The weight of her words hit hard.
I sat on the edge of the bed, dragged her into my arms, and buried my face against her neck. “You’re going to get me killed, Demi.”
She held me tighter, and her lips brushed my ear. “Then I guess we go down together.”
My arms crushed her against me, and my body tried to tell her with everything I couldn’t say.
Because she was right.
There was no walking back now.
She was mine.
And I’d bleed before I let the world take her from me.
That night, I kept watch from the window. A cigarette burned low between my fingers while she slept, tangled in the sheets behind me.
Every sound in the clubhouse made my hand twitch toward the gun next to me.
When I glanced back at her, soft, vulnerable, and beautiful in a way that made my chest ache, I knew I’d made my choice.
The Broken Sons were my blood. My life.
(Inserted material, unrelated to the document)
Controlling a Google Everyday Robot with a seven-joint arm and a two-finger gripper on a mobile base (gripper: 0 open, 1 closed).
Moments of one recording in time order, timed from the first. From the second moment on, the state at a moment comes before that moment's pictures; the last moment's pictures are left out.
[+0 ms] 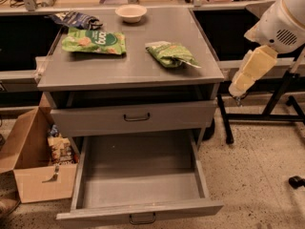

My code.
But Demi Cross was my heart.
And God help anyone who tried to take her from me.
Chapter Twenty-One
Demi
I stretched as the sheet slipped over my skin, and I stared at the ceiling for a count of ten while memories rolled back in slow waves. His hands. His voice rough in my ear. The promise in the way he touched me.
Claimed. It should’ve felt like a collar. Instead, it settled over me like a vow I’d asked for and refused to return.
He wasn’t in the room. The shower hissed through the open bathroom door. A shadow moved behind the glass of a familiar outline that tugged heat into my cheeks before I could decide whether to be annoyed or thrilled that a silhouette knew every inch of my body.
I found my shirt on the chair but opted to grab his hoodie. I dragged it on and it swallowed me. The sleeves fell past my knuckles, and the weight of it felt indecently intimate. The mirror caught me with my hair wrecked and my mouth still a little swollen from all his kisses.